Lenders structure 80-20 loans in many ways. At Hsieh's HomeLoanCenter, the first mortgage generally is a 5/1 ARM -- a loan with a fixed rate for the first five years, and which adjusts annually after that. The piggyback loan is a home equity line of credit that changes with the prime rate. These loans, Hsieh says, are designed to be refinanced in three to five years.

With Countrywide Home Loans, the 20-percent piggyback is always an equity line of credit pegged to the prime rate, and the 80 percent first mortgage can be a fixed-rate, adjustable-rate or interest-only loan.

Pros and cons
The 80-20 loans have their pros and cons, says Vijay Lala, senior vice president of product development at Countrywide. "The pros are that you can get into a home with almost no money down," he says. "You just have to have your closing costs, and you can get your payment as low as possible with the interest-only feature."

The main drawback is a biggie. If the house loses value -- a possibility in overheated markets where these loans might be especially tempting -- the owner ends up owing more than the house is worth. That becomes a problem if the owner needs to sell the house or wants to refinance the loan. In such a case, the owner has to come up with cash to repay the loan in full.

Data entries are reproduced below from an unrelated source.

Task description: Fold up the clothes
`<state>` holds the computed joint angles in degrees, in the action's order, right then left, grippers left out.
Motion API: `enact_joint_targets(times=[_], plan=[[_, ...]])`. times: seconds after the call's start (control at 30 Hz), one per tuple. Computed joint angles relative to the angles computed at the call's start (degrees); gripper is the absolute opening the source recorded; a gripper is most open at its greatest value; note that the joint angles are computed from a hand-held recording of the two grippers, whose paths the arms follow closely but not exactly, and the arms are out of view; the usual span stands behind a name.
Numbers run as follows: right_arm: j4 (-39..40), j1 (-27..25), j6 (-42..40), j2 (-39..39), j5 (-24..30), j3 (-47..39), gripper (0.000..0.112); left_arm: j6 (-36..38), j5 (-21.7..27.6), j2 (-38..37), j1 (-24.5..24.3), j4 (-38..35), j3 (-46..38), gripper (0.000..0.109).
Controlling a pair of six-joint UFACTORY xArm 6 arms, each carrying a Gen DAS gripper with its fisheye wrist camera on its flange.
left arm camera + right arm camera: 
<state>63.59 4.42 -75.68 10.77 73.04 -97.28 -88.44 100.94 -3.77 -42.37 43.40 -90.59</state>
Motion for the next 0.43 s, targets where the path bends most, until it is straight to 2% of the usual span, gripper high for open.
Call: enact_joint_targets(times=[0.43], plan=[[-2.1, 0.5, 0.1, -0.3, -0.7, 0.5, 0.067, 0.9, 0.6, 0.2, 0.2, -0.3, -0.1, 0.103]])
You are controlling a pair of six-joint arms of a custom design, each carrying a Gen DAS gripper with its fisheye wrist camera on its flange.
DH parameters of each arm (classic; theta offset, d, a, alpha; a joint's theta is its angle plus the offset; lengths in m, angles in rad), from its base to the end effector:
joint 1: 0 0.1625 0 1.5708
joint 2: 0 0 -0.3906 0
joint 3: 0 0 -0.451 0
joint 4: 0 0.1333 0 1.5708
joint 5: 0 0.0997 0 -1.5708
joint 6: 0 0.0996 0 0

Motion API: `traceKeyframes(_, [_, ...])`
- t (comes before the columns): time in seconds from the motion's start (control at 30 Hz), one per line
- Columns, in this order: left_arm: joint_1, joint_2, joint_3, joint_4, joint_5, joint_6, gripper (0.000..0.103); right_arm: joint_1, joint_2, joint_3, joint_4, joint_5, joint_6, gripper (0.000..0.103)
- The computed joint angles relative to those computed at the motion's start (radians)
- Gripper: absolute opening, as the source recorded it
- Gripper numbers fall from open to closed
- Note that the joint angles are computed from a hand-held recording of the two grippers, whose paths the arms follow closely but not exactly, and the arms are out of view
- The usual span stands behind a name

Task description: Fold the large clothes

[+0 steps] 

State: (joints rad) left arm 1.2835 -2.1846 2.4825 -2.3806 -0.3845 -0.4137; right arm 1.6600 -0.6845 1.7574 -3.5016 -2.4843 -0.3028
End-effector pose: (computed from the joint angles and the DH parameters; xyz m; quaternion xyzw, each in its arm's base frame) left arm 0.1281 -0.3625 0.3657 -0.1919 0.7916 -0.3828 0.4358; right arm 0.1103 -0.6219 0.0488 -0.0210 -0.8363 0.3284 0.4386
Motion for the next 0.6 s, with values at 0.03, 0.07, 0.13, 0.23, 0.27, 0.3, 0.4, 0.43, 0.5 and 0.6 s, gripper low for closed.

An 80-20 loan isn't just for the cash-strapped borrower. Some home buyers have ample down-payment money, but the money is invested and they don't want to liquidate it.

"For relatively wealthy people, it's a cheap way of borrowing money at these low interest rates," says Diane Saatchi, who deals with plenty of wealthy clients as regional vice president of the Corcoran Group in the East Hampton, N.Y.